Here''s what I mean:

- It sounds like there isn''t such a thing as ''too dug/painted'' a RBC for AGS. Or too skinny/wide LGF... where at the extreme these need some excuse.

- It sounds like a bit of leakage here and there is not a bad thing for GIAs'' top grade as long as it makes commercial sense without clashing with good taste or some opinion poll.


Could it be that these two diamonds were examples of the two sorts of slack: one overly ''painted'' the other with a bit of leakage. And between two evils GIA''s turned out to be the least bad ?

Which sort of reminds me of THIS (i.e. the chart and comment about leakage)
12.gif



I haven''t heard yet much discussion on this forum of elsewhere about where AGS may be wrong. Are they always right? What escapes their grid?

Ana you have a special talent of putting things into proper perspective. I have not made any concrete decisions to stock this type of GIA Ex at the present time but one thing I have personally concluded from this experiment ... I would rather stock a GIA Ex Steep/Deep than an AGS Ideal with painted girdles. It''s not to mean I might consider both, but seeing the ratio of consumer preference ...

My inventory over the years has always reflected what consumers preferred most after showing them all the options.

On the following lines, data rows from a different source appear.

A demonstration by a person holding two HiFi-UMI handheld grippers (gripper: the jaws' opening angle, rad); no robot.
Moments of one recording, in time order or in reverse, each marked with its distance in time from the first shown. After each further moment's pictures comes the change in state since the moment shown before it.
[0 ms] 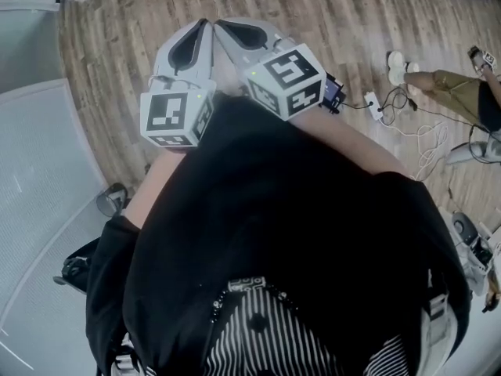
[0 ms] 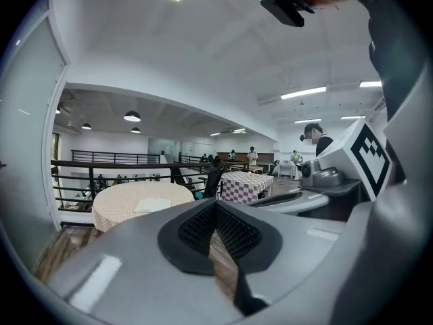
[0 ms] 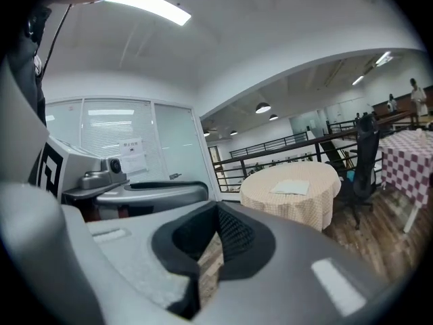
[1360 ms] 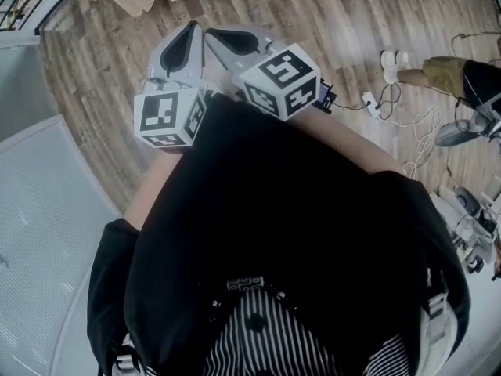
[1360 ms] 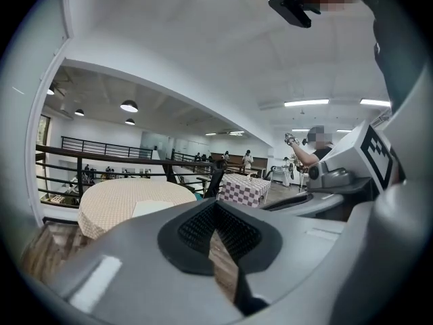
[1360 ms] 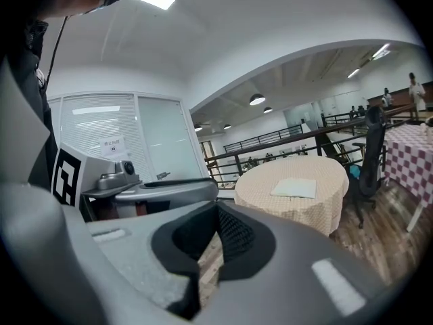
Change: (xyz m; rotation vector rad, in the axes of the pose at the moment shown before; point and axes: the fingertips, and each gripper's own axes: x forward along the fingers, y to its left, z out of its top) left arm 0.082 0.182 0.006 -0.073 -0.012 -0.099; right arm 0.180 -0.027 0.040 0.044 0.056 -0.048
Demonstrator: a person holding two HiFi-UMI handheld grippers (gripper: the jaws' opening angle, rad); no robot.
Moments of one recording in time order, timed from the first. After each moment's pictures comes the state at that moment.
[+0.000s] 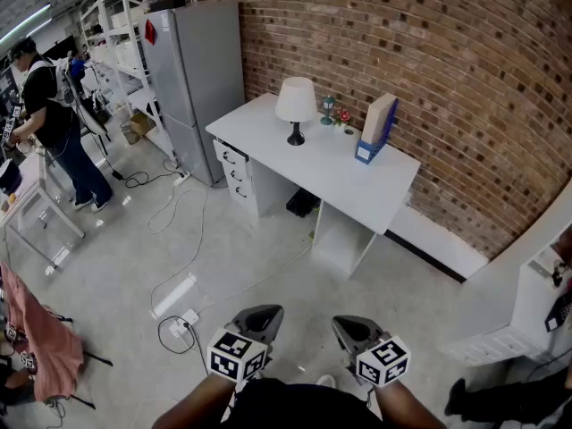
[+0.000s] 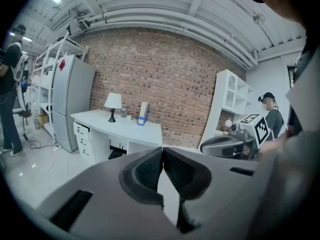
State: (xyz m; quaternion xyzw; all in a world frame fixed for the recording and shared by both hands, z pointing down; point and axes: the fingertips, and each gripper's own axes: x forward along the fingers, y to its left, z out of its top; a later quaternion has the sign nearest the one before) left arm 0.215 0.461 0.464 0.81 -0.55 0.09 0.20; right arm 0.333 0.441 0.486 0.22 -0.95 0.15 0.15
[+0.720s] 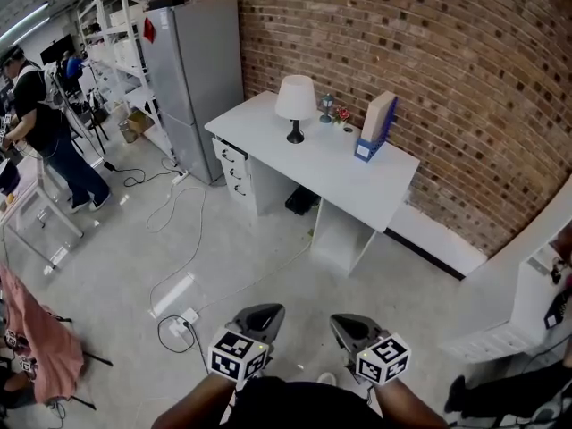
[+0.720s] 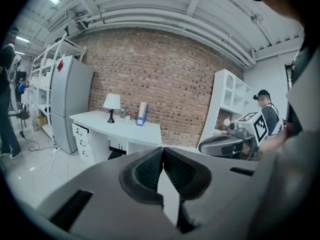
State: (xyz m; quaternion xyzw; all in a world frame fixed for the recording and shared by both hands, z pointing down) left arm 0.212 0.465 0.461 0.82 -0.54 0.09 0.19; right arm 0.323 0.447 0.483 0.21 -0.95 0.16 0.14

As we would make these discoveries between super ideals through observation testing, our inventory has primarily consisted of unpainted girdles. I don''t attempt to dictate a clients personal preferences, I prefer to let them tell me after gaining consumer input. That was the thrust of our observation testing back in 2000-2001. Except at that time it was between what was deemed as "the best reflector image" vs a diamond with "the best BrillianceScope results". At that time I didn''t even know what painting and digging was. Consumer preference was so overwhelmingly in favor of one cut we dropped the painted line and have never looked back.